### TO DO
Scan the data below and state how many of its lines contain the word "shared", giving only the figure.

### AVAILABLE DATA
----------

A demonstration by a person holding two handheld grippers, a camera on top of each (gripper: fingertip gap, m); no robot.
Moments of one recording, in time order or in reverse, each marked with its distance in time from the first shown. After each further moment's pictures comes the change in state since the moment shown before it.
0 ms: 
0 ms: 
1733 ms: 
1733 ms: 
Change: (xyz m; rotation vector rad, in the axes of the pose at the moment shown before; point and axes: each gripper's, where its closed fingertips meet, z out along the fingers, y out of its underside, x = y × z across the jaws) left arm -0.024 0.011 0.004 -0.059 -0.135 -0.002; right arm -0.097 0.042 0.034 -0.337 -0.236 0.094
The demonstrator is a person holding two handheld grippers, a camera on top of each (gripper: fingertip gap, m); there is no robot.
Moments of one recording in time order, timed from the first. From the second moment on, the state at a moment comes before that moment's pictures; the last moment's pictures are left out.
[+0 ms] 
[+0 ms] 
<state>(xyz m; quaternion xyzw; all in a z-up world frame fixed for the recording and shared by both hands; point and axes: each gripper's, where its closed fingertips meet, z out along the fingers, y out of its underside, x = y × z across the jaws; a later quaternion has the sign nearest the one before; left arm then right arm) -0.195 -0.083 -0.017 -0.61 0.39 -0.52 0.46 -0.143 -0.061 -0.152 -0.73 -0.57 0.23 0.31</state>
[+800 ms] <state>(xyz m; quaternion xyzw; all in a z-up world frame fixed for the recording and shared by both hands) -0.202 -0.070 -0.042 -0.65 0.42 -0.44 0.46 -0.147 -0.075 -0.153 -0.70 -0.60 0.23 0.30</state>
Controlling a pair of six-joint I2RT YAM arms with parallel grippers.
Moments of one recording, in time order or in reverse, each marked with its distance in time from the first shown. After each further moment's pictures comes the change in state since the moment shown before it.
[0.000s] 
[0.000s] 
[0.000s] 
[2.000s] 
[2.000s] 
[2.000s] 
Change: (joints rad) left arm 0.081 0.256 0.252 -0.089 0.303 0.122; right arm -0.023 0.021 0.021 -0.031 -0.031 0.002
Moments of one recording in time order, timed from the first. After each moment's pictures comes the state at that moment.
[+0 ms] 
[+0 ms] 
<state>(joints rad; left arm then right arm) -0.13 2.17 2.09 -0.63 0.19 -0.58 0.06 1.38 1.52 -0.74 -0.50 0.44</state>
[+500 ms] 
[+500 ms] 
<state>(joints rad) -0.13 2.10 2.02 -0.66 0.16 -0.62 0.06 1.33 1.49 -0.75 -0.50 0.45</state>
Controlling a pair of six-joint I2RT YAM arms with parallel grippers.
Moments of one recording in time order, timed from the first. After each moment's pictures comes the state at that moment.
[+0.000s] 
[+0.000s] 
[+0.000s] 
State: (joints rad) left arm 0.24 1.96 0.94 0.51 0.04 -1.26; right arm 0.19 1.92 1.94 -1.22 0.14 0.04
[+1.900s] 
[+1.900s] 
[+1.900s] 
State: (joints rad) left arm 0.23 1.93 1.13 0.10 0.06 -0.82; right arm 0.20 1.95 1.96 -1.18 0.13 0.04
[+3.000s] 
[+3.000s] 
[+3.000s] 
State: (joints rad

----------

### OUTPUT OF THE EXERCISE
2